She does look like A coatie German shepherd just without a black saddle. We had a dog named teddy who looked so much like her except his ears flopped down like a golden retriever and he had more fringe on his belly and tail like a golden with darker brown eyes. He was said to be a golden retriever gsd mix they said collie but I'm not sure about the collie part. He did look just like your girl.


----------



## CranberryGSD (Sep 10, 2017)

TBH, the more I look at her (yhe more I fall in love lol) the more I think she isn't GSD/Golden, at all. I thought Maybe Mal/Golden? But I do think GSD, but not X Golden.


----------



## Hineni7 (Nov 8, 2014)

I think she looks like a Tervuren Shepherd. Very nice


----------



## Mielle (Sep 18, 2017)

I tried posting some pictures but I don't know why my post is not going through. Do I need a moderator to accept my post with pictures?


----------



## Mielle (Sep 18, 2017)

Trying again.. hopefully it works this time.

She seems to be quite young in the way she acts. Her teeth are very very white as well.


----------



## brightspot (Apr 18, 2013)

She is a stunner! Oh my! :x


----------



## CranberryGSD (Sep 10, 2017)

GSD/ Collie? Rough/smooth/thorndale/border? I think we can say she has part GSD in her. Very pretty. Looks maybe 2 years old to me.


----------



## Evohog (Jul 18, 2017)

She looks like a Tervuren. Possible purebred. A stunner for sure!!!!


----------



## Kazel (Nov 29, 2016)

Evohog said:


> She looks like a Tervuren. Possible purebred. A stunner for sure!!!!


She looks a bit heavier than many tervurens doesn't she? As far as broader in the face, has a very GSD face to me. Of course there's probably a lot of variance in muzzle shape.


----------



## Fodder (Oct 21, 2007)

I've seen lots of variance in Mals, not so much Tervs. Doesn't look Terv to me.... and for what it's worth her tail is the same as my long coated GSD.


----------



## dogfaeries (Feb 22, 2010)

Whatever she is, she is very pretty!!


----------



## Mielle (Sep 18, 2017)

Well, unfortunately (or fortunately for her family) I found their owner. They weren't responding to phone calls and finally got their address and stopped by their house. She has been reunited with her family. She is a very very sweet girl and it was a pleasure to have had her for a little bit. Her name was Eve. Such a precious girl!


----------



## Fodder (Oct 21, 2007)

Ah, that's too bad (for you  )

Anymore insight on breed, from the owners?


----------



## CranberryGSD (Sep 10, 2017)

Awe, that's a bummer for you.
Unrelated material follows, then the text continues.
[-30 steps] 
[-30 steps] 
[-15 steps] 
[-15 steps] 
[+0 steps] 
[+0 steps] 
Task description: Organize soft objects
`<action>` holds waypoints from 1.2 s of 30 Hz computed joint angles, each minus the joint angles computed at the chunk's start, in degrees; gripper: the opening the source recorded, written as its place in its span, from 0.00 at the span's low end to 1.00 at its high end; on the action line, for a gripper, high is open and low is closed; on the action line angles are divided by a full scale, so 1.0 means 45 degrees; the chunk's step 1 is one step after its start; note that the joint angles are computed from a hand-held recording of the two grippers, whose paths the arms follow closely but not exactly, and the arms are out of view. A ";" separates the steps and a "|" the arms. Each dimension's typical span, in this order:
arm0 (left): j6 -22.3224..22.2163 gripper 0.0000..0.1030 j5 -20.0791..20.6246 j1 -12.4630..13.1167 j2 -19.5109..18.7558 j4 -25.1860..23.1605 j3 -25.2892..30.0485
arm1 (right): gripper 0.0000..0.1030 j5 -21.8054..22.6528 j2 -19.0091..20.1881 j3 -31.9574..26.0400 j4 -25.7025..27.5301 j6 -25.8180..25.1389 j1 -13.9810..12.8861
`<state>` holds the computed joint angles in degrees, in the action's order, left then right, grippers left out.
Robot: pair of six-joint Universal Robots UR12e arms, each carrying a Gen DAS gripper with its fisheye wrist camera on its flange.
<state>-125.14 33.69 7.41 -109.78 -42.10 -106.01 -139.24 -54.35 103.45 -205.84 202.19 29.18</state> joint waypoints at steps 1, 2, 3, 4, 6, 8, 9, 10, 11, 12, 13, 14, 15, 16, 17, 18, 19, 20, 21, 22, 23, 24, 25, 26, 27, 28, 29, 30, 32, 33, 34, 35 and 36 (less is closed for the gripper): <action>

Bet she's happy to be home, but it makes me wonder why she wasn't home in the first place? Did you happen to ask what her breed is? Would love to know. 

I agree, she doesn't look Terv at all to me. Her ears are too big, and she has a completely different shape.


----------



## Mielle (Sep 18, 2017)

They said she was a brown German Shepherd. They told me they didn't know how she even got out. She has no training and does not respond to commands and I don't believe they would even pet her because it was almost impossible for us to pet her without her "biting" (gently) and trying to kiss our hands. It was a struggle to find out if she was a girl or a boy because she wouldn't even lay down. But she was well fed and seemed like a happy girl, so I guess that's ok


----------